Line by line, print the records exactly as they are, dropping the pictures.

**DATA PROVIDED**.

··········

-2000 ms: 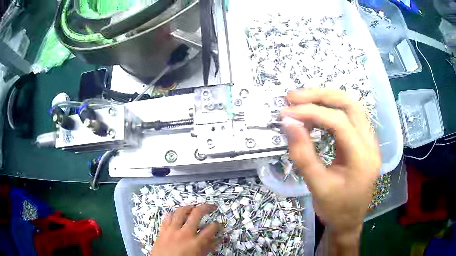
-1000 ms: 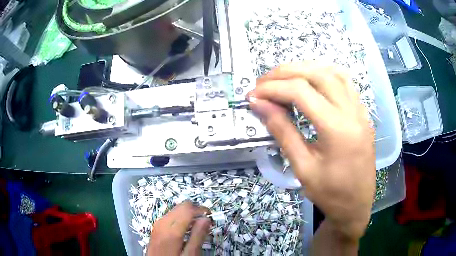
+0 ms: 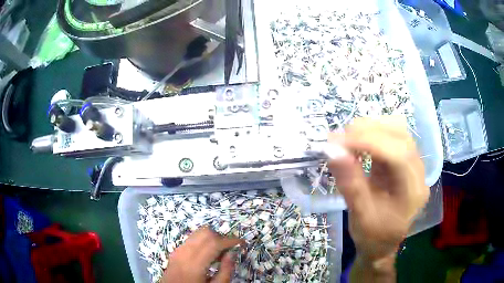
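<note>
My right hand (image 3: pixel 381 188), partly blurred, is at the right end of the machine's base plate (image 3: pixel 149 176). Its thumb and finger pinch a white-headed stem part (image 3: pixel 334 150), with a thin stem pointing left over the plate. The fixture (image 3: pixel 237 110) is left of this hand, with no finger on it. My left hand (image 3: pixel 196 257) is low in the lower parts bin (image 3: pixel 128 221), fingers bent among the white-headed parts. Whether it grips one is unclear.
The upper parts bin (image 3: pixel 428 127), heaped with similar parts, is behind my right hand. An air cylinder (image 3: pixel 96 130) is at the left, a bowl feeder (image 3: pixel 149 47) at upper left. Small clear boxes, one (image 3: pixel 463 130) nearer, are at the right edge.
My right hand first moved left to the fixture, then came back right and down, now with a stem part pinched. My left hand has stayed in the lower bin, its fingers shifting.
</note>
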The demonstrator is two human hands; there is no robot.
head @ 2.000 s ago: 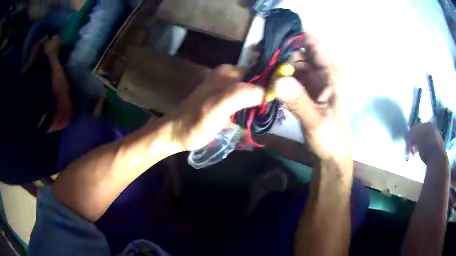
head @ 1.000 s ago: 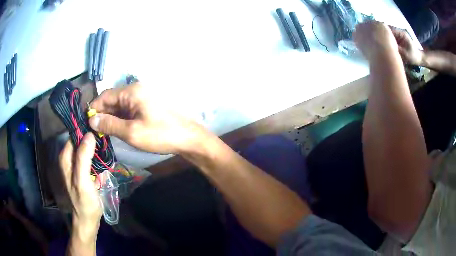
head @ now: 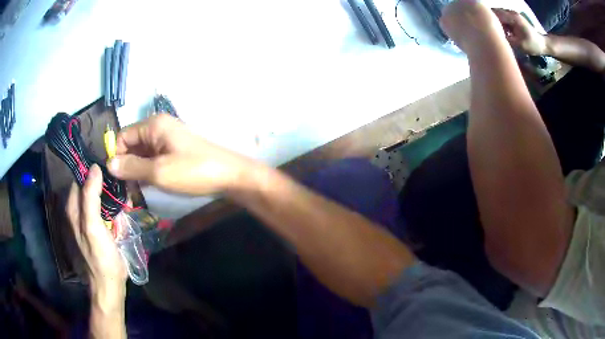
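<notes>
A coiled black RCA video cable (head: 69, 147) with a thin red wire along it is at the left, over a brown box. My left hand (head: 96, 225) holds its lower part from below. My right hand (head: 156, 153) pinches a yellow RCA plug (head: 110, 142) between thumb and fingers, metal tip pointing up, beside the hank. A clear polybag (head: 134, 255) hangs by my left hand, under the hank. A red part (head: 164, 225) shows blurred beside the bag. Part of the hank is hidden by my fingers.
Grey-black sticks (head: 117, 73) lie on the white table (head: 252, 73), with more at the far left and top. A small bagged part (head: 163, 106) lies behind my right hand. The brown box (head: 60, 225) stands at the table's edge. Another person's arm (head: 507, 165) reaches over at the right.
The view has shifted slightly, so the table things sit a little further left and up. My right hand has raised the yellow plug upright, clearer of the hank. My left hand still holds the hank.
</notes>
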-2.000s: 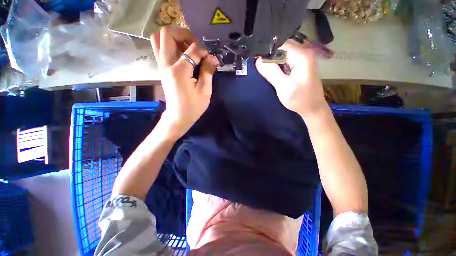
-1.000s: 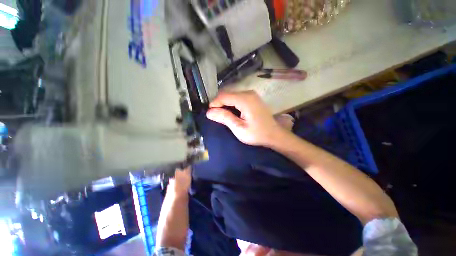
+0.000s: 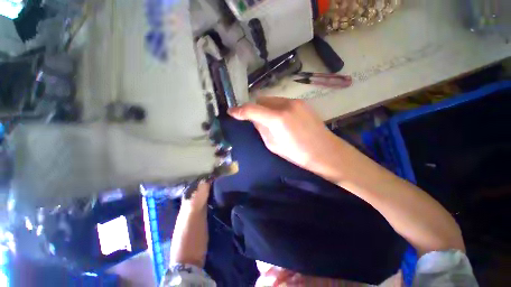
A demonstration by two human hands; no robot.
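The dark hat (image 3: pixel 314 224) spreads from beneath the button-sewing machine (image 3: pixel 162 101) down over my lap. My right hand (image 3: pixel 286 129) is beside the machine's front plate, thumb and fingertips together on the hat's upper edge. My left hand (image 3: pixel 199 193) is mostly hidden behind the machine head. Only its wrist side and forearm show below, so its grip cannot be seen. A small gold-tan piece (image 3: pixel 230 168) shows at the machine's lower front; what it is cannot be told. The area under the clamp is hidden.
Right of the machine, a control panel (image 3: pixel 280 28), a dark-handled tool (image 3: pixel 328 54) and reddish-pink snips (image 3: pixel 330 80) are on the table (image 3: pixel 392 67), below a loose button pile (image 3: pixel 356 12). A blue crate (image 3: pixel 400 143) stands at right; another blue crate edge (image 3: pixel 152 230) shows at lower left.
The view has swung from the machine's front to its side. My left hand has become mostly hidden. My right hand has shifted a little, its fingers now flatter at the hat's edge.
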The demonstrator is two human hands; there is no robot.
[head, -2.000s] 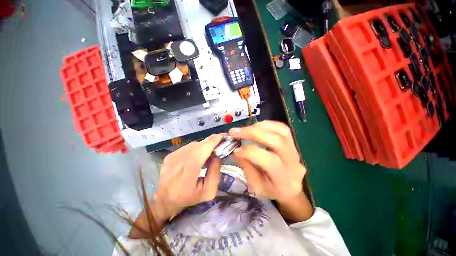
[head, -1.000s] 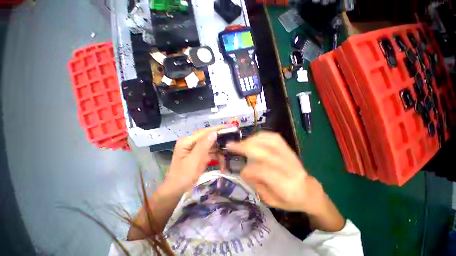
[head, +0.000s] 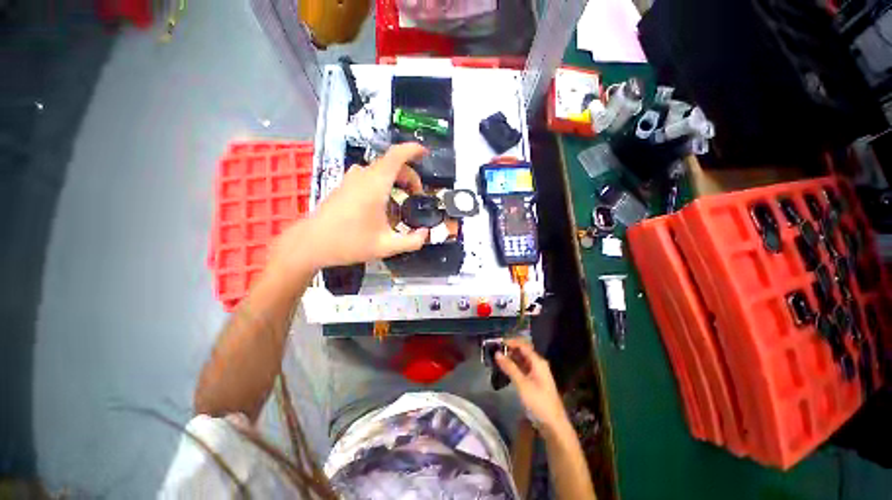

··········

**THE ANSWER**.
-2000 ms: 
-1000 ms: 
+0 ms: 
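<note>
My right hand (image 3: pixel 381 188), partly blurred, is at the right end of the machine's base plate (image 3: pixel 149 176). Its thumb and finger pinch a white-headed stem part (image 3: pixel 334 150), with a thin stem pointing left over the plate. The fixture (image 3: pixel 237 110) is left of this hand, with no finger on it. My left hand (image 3: pixel 196 257) is low in the lower parts bin (image 3: pixel 128 221), fingers bent among the white-headed parts. Whether it grips one is unclear.
The upper parts bin (image 3: pixel 428 127), heaped with similar parts, is behind my right hand. An air cylinder (image 3: pixel 96 130) is at the left, a bowl feeder (image 3: pixel 149 47) at upper left. Small clear boxes, one (image 3: pixel 463 130) nearer, are at the right edge.
My right hand first moved left to the fixture, then came back right and down, now with a stem part pinched. My left hand has stayed in the lower bin, its fingers shifting.
</note>
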The demonstrator is two human hands; there is no robot.
head @ 2.000 s ago: 
head @ 1.000 s ago: 
head @ now: 
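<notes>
A coiled black RCA video cable (head: 69, 147) with a thin red wire along it is at the left, over a brown box. My left hand (head: 96, 225) holds its lower part from below. My right hand (head: 156, 153) pinches a yellow RCA plug (head: 110, 142) between thumb and fingers, metal tip pointing up, beside the hank. A clear polybag (head: 134, 255) hangs by my left hand, under the hank. A red part (head: 164, 225) shows blurred beside the bag. Part of the hank is hidden by my fingers.
Grey-black sticks (head: 117, 73) lie on the white table (head: 252, 73), with more at the far left and top. A small bagged part (head: 163, 106) lies behind my right hand. The brown box (head: 60, 225) stands at the table's edge. Another person's arm (head: 507, 165) reaches over at the right.
The view has shifted slightly, so the table things sit a little further left and up. My right hand has raised the yellow plug upright, clearer of the hank. My left hand still holds the hank.
</notes>
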-2.000s: 
-1.000s: 
+0.000s: 
A demonstration by two human hands; no robot.
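The dark hat (image 3: pixel 314 224) spreads from beneath the button-sewing machine (image 3: pixel 162 101) down over my lap. My right hand (image 3: pixel 286 129) is beside the machine's front plate, thumb and fingertips together on the hat's upper edge. My left hand (image 3: pixel 199 193) is mostly hidden behind the machine head. Only its wrist side and forearm show below, so its grip cannot be seen. A small gold-tan piece (image 3: pixel 230 168) shows at the machine's lower front; what it is cannot be told. The area under the clamp is hidden.
Right of the machine, a control panel (image 3: pixel 280 28), a dark-handled tool (image 3: pixel 328 54) and reddish-pink snips (image 3: pixel 330 80) are on the table (image 3: pixel 392 67), below a loose button pile (image 3: pixel 356 12). A blue crate (image 3: pixel 400 143) stands at right; another blue crate edge (image 3: pixel 152 230) shows at lower left.
The view has swung from the machine's front to its side. My left hand has become mostly hidden. My right hand has shifted a little, its fingers now flatter at the hat's edge.
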The demonstrator is two human hands; there is no robot.
[head, -2.000s] 
[head, -1.000s] 
[head, +0.000s] 

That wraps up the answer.